▸ Task brief:
Your response is a verbatim copy of the listing, stripped of its images.

▸ Dataset extract:
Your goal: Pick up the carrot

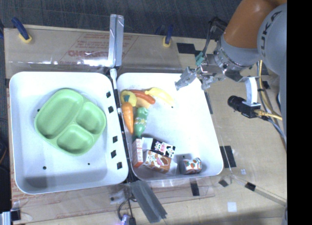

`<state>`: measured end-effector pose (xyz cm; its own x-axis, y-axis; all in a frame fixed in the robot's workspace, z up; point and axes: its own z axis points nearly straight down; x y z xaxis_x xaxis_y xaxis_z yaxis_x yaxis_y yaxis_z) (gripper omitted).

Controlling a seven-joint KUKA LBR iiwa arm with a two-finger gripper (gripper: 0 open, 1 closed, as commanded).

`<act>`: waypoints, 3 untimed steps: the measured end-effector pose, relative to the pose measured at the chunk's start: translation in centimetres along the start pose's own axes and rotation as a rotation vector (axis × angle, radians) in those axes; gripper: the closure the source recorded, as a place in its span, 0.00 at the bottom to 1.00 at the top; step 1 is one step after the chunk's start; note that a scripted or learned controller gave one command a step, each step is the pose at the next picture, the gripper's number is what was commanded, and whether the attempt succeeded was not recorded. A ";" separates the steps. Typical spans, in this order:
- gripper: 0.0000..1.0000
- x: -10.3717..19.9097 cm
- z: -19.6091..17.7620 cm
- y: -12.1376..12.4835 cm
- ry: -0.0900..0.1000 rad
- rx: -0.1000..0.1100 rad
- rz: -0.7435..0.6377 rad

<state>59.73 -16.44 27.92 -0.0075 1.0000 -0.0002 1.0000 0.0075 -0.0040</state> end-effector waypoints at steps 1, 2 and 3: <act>0.00 0.4 -4.9 -0.3 -0.001 -0.002 -0.328; 0.00 -4.5 3.6 3.1 0.000 0.000 -0.195; 0.00 4.3 18.8 5.3 0.000 -0.001 0.010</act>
<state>64.91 -12.12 9.15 0.0024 1.0000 0.0000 1.0000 -0.0024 -0.0034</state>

▸ Result below:
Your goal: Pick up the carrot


`<state>`: measured end-effector pose (xyz cm; its own x-axis, y-axis; all in a frame fixed in the robot's workspace, z up; point and axes: its own z axis points nearly straight down; x y z xaxis_x xaxis_y xaxis_z yaxis_x yaxis_y yaxis_z) (gripper omitted).

Controlling a seven-joint KUKA LBR iiwa arm with a two-finger gripper (gripper: 0 open, 1 closed, as commanded).

`<act>`: waypoints, 3 untimed steps: the measured end-effector pose, relative to the pose measured at the chunk's start: translation in centimetres along the start pose's own axes and rotation as a rotation vector (axis × angle, radians) in those axes; gripper: the closure the source recorded, as a place in its span, 0.00 at the bottom to 1.00 at the top; step 1 is one step after the chunk's start; note that a scripted or learned controller gave one command a step, each step is the pose at the next picture, the gripper's number is what was commanded, and whether the attempt succeeded was not recorded. A ";" separates the steps. Typical spans, in this order:
- gripper: 0.0000..1.0000
- x: -10.3717..19.9097 cm
- z: -19.6091..17.7620 cm
- y: -12.1376..12.4835 cm
- ry: -0.0900..0.1000 rad
- rx: -0.1000..0.1100 rad
- rz: -0.7435..0.6377 rad

<state>59.73 -16.44 27.92 -0.0075 1.0000 -0.0002 1.0000 0.0075 -0.0040</state> end-effector waypoints at steps 1, 2 and 3: <act>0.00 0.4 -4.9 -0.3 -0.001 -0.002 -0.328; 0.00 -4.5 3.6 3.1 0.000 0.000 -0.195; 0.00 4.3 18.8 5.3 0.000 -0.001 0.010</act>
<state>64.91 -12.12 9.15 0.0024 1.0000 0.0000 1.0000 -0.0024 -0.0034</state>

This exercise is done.